There are multiple test cases. The first line of the input contains an integer $T$, indicating the number of test cases. For each test case:

The first line contains two positive integers $n$ and $m$ ($1\le n,m\le 2\times 10^5$), where $n$ indicates the length of $A$ and $m$ indicates the length of $B$. Here length of an integer means the length of the string when writing the number in decimal notation without leading zeros.

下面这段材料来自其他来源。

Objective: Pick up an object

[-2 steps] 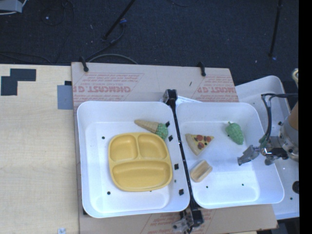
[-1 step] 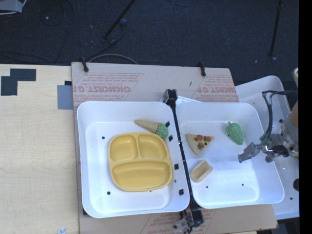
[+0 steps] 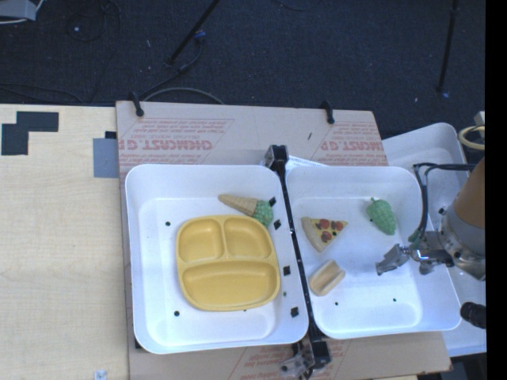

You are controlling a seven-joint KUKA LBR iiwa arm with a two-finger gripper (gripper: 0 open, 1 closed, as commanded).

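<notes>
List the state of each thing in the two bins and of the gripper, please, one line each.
yellow divided plate: flat in the left bin, nothing on it.
ice cream cone toy: lying beside the plate.
pizza slice toy: flat, right bin.
green toy: lying, right bin.
tan block: lying, right bin.
gripper: low over the right bin, holding nothing.

Bright, even overhead light — both white bins (image 3: 150,212) near washed out, faint glare on their rims. Shadows soft and short under the yellow divided plate (image 3: 228,261). Dark floor (image 3: 238,38) underexposed. Overall slightly soft — low resolution, mild grain.
</notes>
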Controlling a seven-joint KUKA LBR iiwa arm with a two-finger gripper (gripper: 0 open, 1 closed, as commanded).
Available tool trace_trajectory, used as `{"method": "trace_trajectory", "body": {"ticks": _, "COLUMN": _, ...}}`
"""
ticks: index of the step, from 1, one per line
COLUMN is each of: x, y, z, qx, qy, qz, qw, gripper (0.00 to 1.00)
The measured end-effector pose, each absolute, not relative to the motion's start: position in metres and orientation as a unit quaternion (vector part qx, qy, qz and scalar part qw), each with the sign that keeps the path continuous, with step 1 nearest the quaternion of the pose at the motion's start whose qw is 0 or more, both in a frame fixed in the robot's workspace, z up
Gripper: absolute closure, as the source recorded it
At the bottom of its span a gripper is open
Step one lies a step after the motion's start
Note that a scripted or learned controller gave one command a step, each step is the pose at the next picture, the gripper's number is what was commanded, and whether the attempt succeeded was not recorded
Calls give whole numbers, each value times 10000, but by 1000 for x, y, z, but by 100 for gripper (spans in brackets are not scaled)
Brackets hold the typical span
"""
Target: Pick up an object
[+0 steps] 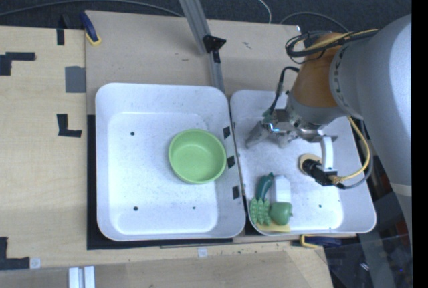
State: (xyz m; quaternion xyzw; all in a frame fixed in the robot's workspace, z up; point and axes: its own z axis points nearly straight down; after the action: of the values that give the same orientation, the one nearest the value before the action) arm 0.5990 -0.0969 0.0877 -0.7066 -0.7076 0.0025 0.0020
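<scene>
1. The green toy (274, 212), together with a teal piece (265, 185) and a pale white block (281, 188) just above it, lies at the near edge of the right bin (354, 213), by the divider between the bins. This cluster sits below the end effector (269, 135) and apart from it, with bare bin floor between them.
2. The left bin (120, 146) holds a light green bowl (197, 156), upright, toward its right side. The right bin holds the toy cluster at its front left corner. Both bins rest side by side on the wooden counter (40, 146).
3. The end effector hangs over the upper left part of the right bin, its grey fingers (255, 137) spread apart and pointing toward the divider. Nothing shows between them. The arm's orange band (314, 83) sits behind it, with a yellow cable (361, 146) looping alongside.
</scene>
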Motion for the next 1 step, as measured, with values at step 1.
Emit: {"method": "trace_trajectory", "body": {"ticks": 1, "x": 600, "y": -96, "z": 101, "qx": -7062, "qy": -7080, "qz": 12, "qw": 15, "gripper": 100}}
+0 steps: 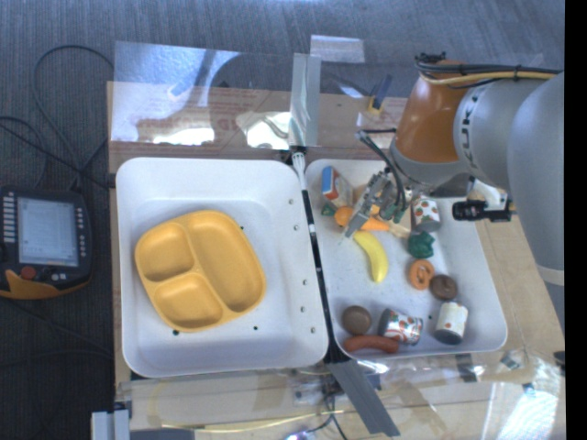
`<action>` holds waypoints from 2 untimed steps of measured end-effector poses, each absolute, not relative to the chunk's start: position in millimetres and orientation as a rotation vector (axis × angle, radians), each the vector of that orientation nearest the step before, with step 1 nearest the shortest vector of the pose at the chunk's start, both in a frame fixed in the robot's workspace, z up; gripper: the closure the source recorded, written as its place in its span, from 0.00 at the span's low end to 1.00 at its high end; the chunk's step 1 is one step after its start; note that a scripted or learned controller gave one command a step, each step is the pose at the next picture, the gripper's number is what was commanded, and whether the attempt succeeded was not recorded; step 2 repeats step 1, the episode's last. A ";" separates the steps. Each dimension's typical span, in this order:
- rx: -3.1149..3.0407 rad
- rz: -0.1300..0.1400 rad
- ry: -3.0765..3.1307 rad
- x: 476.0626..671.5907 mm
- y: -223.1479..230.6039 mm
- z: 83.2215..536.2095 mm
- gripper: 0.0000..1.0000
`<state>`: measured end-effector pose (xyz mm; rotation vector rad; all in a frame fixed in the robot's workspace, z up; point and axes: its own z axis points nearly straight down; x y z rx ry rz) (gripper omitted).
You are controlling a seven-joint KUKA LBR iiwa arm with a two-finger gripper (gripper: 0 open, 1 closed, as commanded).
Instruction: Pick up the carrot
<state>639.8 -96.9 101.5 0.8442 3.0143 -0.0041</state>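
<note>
The carrot [345, 215] is a small orange piece near the top left of the right bin [486, 324], partly covered by my gripper. My gripper [369, 211] hangs low over the bin directly at the carrot's right end, slanting down and to the left, and seems to touch or nearly touch it. The grey arm with its orange band [429, 122] reaches in from the upper right. The clutter around the tip hides how the gripper stands on the carrot.
Crowded around the carrot are a small carton [331, 183], a yellow banana [371, 257], a green piece [421, 244] and a white-red item [425, 214]. Further forward lie an orange ring [420, 273], two brown balls, a can [401, 326] and a sausage [370, 344]. The left bin [147, 351] holds a yellow divided plate [199, 269].
</note>
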 end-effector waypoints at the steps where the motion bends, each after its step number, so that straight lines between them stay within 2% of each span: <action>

The second line contains only one positive integer $C$ without leading zeros, indicating the result of $A\otimes B$. The length of $C$ is no more than $2\times 10^5$.

It’s guaranteed that the sum of lengths of $C$ over all test cases will not exceed $2\times 10^6$.

Output

For each test case output one line.

If there exist such $A$ and $B$ that $A\otimes B=C$, output one line containing two integers $A$ and $B$ separated by one space. Note that $A$ and $B$ should be positive integers without leading zeros, the length of $A$ should be exactly $n$, and the length of $B$ should be exactly $m$.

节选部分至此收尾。